Skip to contents

Downloads and processes GBIF sampling effort data for vascular plants in Europe, supporting the Invasive Alien Species Digital Twin (IASDT). Orchestrated by efforts_process(), it uses helper functions to request, download, split, summarise, and visualise data at the Order level. The functions prepares raster maps for the number of vascular plant observations and species per grid cell.

Usage

efforts_process(
  env_file = ".env",
  r_environ = ".Renviron",
  request = TRUE,
  download = TRUE,
  n_cores = 6L,
  strategy = "multisession",
  start_year = 1981L,
  boundaries = c(-30, 50, 25, 75),
  chunk_size = 100000L,
  delete_chunks = TRUE,
  delete_processed = TRUE
)

efforts_request(
  env_file = ".env",
  n_cores = 3L,
  strategy = "multisession",
  start_year = 1981L,
  r_environ = ".Renviron",
  boundaries = c(-30, 50, 25, 75)
)

efforts_download(n_cores = 6L, strategy = "multisession", env_file = ".env")

efforts_summarize(
  env_file = ".env",
  n_cores = 6L,
  strategy = "multisession",
  chunk_size = 100000L,
  delete_chunks = TRUE
)

efforts_split(path_zip = NULL, env_file = ".env", chunk_size = 100000L)

efforts_plot(env_file = ".env")

Arguments

env_file

Character. Path to the environment file containing paths to data sources. Defaults to .env.

r_environ

Character. Path to .Renviron file with GBIF credentials (GBIF_EMAIL, GBIF_USER, GBIF_PWD). Default: ".Renviron". The credentials must be in the format:

  • GBIF_EMAIL=your_email

  • GBIF_USER=your_username

  • GBIF_PWD=your_password

request

Logical. If TRUE (default), requests GBIF data; otherwise, loads existing data.

download

Logical. If TRUE (default), downloads and saves GBIF data; otherwise, skips download. Default: TRUE.

n_cores

Integer. Number of CPU cores to use for parallel processing. Default: 6, except for efforts_request, which defaults to 3 with a maximum of 3.

strategy

Character. The parallel processing strategy to use. Valid options are "sequential", "multisession" (default), "multicore", and "cluster". See future::plan() and ecokit::set_parallel() for details.

start_year

Integer. Earliest year for GBIF records (matches CHELSA climate data). Default: 1981.

boundaries

Numeric vector (length 4). GBIF data bounds (Left, Right, Bottom, Top). Default: c(-30, 50, 25, 75).

chunk_size

Integer. Rows per chunk file. Default: 100000.

delete_chunks

Logical. If TRUE (default), deletes chunk files post-processing.

delete_processed

Logical. If TRUE (default), removes raw GBIF files after processing (>22 GB).

path_zip

Character. Path to zip file with CSV for splitting.

Note

  • efforts_process() is the main entry point for processing sampling effort data.

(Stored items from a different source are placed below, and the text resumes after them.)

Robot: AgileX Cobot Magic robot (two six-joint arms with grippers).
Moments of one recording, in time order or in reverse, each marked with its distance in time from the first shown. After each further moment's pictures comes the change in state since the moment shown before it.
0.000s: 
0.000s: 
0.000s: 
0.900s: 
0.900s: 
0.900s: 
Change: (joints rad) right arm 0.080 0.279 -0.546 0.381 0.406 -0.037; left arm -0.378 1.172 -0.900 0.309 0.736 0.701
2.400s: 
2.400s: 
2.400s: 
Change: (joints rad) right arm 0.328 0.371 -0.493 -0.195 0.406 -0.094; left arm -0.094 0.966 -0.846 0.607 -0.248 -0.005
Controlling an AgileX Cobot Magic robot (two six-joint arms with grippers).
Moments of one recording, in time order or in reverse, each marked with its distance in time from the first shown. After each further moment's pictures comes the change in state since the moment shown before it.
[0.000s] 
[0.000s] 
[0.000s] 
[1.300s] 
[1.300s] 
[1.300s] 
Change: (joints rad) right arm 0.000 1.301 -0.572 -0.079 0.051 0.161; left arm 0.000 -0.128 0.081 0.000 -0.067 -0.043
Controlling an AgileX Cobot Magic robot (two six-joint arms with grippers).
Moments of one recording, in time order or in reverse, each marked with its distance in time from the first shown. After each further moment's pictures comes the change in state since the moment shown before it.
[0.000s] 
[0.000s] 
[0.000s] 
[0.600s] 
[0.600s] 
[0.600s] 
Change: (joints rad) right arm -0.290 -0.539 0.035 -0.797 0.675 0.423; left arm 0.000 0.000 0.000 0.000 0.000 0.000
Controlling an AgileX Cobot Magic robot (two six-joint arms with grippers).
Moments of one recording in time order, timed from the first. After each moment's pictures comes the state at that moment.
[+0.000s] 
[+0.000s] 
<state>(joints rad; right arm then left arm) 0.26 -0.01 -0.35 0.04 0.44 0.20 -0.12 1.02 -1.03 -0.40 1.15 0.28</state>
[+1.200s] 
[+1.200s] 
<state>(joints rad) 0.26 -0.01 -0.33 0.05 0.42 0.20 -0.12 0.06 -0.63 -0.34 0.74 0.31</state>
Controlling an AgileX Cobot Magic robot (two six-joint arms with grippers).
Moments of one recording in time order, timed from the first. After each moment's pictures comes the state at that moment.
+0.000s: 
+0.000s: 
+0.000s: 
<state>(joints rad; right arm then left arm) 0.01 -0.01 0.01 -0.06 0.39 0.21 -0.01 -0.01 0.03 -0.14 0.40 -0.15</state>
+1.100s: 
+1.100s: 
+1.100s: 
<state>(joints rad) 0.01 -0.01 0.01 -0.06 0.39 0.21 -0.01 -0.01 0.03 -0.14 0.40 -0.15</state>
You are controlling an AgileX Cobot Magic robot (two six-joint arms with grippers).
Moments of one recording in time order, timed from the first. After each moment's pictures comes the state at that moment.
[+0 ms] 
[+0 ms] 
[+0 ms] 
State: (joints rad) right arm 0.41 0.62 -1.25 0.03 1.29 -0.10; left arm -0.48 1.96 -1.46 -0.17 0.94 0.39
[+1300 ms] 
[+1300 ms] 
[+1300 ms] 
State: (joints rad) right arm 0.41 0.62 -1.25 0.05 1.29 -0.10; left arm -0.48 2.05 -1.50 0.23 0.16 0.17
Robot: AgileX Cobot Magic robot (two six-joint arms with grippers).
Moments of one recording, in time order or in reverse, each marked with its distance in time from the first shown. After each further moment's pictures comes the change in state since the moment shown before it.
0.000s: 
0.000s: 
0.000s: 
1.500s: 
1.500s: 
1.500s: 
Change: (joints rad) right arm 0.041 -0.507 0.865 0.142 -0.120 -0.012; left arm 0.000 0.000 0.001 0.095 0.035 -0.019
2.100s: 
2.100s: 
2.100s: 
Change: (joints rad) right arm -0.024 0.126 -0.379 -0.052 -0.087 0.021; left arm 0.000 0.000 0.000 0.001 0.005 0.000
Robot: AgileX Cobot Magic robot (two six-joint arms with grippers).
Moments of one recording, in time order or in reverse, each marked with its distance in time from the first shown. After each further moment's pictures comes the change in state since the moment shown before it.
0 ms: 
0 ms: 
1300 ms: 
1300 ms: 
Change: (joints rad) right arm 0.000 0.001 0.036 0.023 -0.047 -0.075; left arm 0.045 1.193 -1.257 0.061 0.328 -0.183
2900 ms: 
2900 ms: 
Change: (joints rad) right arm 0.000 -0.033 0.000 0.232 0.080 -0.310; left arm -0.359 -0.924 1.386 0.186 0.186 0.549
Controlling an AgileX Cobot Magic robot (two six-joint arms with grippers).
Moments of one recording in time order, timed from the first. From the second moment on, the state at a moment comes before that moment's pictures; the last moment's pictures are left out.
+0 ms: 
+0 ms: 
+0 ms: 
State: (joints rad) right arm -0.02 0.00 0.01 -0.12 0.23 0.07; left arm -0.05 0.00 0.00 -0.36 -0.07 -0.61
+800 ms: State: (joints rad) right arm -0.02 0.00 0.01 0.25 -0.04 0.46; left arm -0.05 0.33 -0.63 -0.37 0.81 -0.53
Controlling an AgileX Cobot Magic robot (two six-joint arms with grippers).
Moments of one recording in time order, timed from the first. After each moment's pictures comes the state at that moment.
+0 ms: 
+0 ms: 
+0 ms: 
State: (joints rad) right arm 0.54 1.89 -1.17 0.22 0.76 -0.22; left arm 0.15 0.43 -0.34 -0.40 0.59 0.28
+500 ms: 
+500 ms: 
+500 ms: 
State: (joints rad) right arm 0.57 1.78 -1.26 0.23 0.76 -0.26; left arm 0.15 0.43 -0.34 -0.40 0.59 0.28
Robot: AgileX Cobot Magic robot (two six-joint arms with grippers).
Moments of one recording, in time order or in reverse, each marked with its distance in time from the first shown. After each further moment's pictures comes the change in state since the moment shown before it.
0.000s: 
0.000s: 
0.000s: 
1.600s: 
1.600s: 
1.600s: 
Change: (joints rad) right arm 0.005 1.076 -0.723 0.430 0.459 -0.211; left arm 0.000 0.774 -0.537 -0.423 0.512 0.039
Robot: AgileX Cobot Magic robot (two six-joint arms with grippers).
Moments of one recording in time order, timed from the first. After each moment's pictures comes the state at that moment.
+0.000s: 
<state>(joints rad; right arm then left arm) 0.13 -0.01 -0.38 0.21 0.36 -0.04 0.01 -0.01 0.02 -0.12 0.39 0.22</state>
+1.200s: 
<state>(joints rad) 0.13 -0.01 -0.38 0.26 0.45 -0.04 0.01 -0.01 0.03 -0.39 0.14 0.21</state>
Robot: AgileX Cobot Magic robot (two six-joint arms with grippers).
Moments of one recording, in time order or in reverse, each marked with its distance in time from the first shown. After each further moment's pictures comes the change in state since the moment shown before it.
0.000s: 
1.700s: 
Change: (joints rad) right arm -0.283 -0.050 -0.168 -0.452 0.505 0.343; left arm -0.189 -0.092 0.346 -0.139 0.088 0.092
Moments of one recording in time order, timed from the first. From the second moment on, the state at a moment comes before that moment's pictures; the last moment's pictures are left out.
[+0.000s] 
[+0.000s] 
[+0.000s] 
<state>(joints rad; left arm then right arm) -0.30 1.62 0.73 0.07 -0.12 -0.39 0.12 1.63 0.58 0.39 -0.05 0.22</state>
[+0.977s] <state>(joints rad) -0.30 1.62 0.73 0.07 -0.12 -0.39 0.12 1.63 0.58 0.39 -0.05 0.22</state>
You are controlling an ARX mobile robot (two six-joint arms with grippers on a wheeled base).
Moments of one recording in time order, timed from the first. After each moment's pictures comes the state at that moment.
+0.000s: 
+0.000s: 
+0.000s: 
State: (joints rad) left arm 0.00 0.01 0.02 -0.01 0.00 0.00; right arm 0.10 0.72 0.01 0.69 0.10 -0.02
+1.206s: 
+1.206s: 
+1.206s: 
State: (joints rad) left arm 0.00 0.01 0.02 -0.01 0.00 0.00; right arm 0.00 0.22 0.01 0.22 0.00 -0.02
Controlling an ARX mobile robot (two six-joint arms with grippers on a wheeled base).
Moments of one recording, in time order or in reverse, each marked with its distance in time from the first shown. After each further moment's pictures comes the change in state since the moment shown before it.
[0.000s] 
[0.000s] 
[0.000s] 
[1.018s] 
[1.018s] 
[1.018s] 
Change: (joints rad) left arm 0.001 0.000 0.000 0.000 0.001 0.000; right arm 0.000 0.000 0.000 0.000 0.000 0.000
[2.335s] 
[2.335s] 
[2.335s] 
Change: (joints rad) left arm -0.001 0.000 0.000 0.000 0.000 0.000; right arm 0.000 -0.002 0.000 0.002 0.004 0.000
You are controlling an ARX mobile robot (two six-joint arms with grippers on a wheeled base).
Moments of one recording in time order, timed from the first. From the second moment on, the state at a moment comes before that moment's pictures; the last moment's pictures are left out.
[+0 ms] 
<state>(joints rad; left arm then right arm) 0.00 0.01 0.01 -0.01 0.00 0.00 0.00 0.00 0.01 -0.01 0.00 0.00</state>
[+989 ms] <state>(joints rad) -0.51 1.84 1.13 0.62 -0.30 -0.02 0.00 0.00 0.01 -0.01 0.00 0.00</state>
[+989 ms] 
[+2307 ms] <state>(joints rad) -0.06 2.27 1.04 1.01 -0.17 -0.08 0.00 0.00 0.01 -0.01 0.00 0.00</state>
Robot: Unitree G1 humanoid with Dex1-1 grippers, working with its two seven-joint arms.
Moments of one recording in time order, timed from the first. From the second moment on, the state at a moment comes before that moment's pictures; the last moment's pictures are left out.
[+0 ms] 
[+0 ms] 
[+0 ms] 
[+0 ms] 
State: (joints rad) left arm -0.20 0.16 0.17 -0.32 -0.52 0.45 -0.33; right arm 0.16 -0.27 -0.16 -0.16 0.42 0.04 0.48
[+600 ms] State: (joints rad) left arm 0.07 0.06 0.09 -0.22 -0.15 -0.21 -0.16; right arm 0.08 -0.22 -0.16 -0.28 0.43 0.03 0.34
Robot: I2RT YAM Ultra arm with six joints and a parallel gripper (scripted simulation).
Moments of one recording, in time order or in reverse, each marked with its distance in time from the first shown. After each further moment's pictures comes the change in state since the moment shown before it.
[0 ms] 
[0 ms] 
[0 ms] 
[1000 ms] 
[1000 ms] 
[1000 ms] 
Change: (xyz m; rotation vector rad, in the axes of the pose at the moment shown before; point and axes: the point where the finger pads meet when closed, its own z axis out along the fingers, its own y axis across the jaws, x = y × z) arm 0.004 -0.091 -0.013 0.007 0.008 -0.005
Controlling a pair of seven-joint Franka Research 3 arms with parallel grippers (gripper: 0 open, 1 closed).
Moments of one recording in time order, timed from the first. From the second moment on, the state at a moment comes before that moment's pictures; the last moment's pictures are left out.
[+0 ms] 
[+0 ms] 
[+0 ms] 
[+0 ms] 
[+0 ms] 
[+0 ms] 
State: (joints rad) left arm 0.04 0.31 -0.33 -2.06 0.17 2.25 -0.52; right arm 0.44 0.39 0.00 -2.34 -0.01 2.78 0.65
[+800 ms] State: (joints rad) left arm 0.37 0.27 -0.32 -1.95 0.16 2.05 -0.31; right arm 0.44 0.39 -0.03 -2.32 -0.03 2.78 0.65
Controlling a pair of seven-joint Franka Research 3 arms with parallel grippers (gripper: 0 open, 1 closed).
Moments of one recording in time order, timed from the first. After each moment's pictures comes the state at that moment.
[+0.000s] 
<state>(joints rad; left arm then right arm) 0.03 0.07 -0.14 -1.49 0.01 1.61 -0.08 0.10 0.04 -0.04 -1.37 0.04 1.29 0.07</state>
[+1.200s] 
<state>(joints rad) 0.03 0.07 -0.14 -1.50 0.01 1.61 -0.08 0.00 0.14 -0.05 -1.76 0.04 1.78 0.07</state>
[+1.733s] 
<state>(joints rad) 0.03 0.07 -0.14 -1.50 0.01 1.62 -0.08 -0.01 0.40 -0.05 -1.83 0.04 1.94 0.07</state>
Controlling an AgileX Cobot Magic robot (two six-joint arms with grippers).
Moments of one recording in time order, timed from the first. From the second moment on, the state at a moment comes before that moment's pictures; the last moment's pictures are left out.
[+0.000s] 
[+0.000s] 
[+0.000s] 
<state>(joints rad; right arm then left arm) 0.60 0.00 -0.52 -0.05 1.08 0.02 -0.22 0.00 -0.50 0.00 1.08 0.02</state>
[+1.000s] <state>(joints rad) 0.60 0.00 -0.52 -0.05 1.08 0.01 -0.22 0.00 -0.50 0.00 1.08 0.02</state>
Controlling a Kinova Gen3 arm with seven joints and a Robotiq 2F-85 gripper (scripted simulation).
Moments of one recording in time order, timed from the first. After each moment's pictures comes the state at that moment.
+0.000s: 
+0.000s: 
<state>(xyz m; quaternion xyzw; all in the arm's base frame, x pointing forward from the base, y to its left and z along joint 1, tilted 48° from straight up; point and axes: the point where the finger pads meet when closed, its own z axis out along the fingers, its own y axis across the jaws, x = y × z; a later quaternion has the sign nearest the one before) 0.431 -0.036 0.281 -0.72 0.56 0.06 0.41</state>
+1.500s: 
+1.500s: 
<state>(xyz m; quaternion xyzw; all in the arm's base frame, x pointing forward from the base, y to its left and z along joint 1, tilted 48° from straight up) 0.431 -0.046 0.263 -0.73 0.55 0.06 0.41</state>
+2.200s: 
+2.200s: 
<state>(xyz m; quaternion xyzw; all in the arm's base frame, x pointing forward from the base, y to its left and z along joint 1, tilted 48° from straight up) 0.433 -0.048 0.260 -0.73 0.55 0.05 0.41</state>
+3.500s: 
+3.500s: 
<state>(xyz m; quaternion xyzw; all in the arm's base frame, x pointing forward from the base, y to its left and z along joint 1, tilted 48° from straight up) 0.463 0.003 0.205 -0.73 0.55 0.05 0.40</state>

  • Time-intensive (>9 hours on 6-core Windows PC; GBIF request ~5 hours).

  • Detects and processes only new/missing data by order.

Functions details

  • efforts_process(): Manages the workflow for requesting, downloading, processing, and plotting GBIF vascular plant data.

  • efforts_request(): Requests GBIF data by order in parallel. Stores results to disk.

  • efforts_download(): Downloads GBIF data, validates files, and loads existing data if available. Returns a dataframe (Efforts_AllRequests) with paths.

  • efforts_split(): Splits zipped CSV data by order into chunks, saving each separately.

  • efforts_summarize(): Processes and summarises data into RData and TIFF rasters.

  • efforts_plot(): Plots observation efforts (raw and log10 scales).

References

Data source: https://www.gbif.org

Author

Ahmed El-Gabbas